What the task requires
Return every line of the data below, exactly.

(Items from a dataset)
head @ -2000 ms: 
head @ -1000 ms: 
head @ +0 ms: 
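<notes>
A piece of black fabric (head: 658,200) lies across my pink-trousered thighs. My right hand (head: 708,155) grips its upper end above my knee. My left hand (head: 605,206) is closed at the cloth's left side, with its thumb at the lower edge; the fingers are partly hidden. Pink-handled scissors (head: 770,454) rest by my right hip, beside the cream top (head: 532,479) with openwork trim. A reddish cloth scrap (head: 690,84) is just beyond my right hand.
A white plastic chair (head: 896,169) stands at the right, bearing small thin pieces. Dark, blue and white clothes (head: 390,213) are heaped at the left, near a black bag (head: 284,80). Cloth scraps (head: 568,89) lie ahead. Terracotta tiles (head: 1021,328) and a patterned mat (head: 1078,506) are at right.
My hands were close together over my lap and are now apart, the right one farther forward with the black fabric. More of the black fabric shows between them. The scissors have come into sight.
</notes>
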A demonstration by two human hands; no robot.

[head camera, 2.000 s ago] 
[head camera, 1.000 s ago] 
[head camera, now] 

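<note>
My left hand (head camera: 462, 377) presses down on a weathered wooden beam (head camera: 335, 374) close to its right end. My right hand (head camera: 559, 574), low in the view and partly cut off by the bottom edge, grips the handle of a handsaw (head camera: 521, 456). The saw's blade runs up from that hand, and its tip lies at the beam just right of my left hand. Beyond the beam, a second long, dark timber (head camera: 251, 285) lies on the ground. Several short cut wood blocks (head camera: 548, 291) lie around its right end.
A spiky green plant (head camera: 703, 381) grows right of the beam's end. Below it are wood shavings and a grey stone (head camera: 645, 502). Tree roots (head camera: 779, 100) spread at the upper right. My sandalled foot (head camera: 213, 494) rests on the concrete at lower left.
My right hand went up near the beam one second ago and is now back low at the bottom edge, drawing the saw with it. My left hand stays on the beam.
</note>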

Task output
head @ -2000 ms: 
head @ -1000 ms: 
head @ +0 ms: 
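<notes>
A piece of black fabric (head: 658,200) lies across my pink-trousered thighs. My right hand (head: 708,155) grips its upper end above my knee. My left hand (head: 605,206) is closed at the cloth's left side, with its thumb at the lower edge; the fingers are partly hidden. Pink-handled scissors (head: 770,454) rest by my right hip, beside the cream top (head: 532,479) with openwork trim. A reddish cloth scrap (head: 690,84) is just beyond my right hand.
A white plastic chair (head: 896,169) stands at the right, bearing small thin pieces. Dark, blue and white clothes (head: 390,213) are heaped at the left, near a black bag (head: 284,80). Cloth scraps (head: 568,89) lie ahead. Terracotta tiles (head: 1021,328) and a patterned mat (head: 1078,506) are at right.
My hands were close together over my lap and are now apart, the right one farther forward with the black fabric. More of the black fabric shows between them. The scissors have come into sight.
</notes>
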A demonstration by two human hands; no robot.

[head camera, 2.000 s ago] 
[head camera, 1.000 s ago] 
[head camera, now] 

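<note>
My left hand (head camera: 462, 377) presses down on a weathered wooden beam (head camera: 335, 374) close to its right end. My right hand (head camera: 559, 574), low in the view and partly cut off by the bottom edge, grips the handle of a handsaw (head camera: 521, 456). The saw's blade runs up from that hand, and its tip lies at the beam just right of my left hand. Beyond the beam, a second long, dark timber (head camera: 251, 285) lies on the ground. Several short cut wood blocks (head camera: 548, 291) lie around its right end.
A spiky green plant (head camera: 703, 381) grows right of the beam's end. Below it are wood shavings and a grey stone (head camera: 645, 502). Tree roots (head camera: 779, 100) spread at the upper right. My sandalled foot (head camera: 213, 494) rests on the concrete at lower left.
My right hand went up near the beam one second ago and is now back low at the bottom edge, drawing the saw with it. My left hand stays on the beam.
</note>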

What came before is the complete response.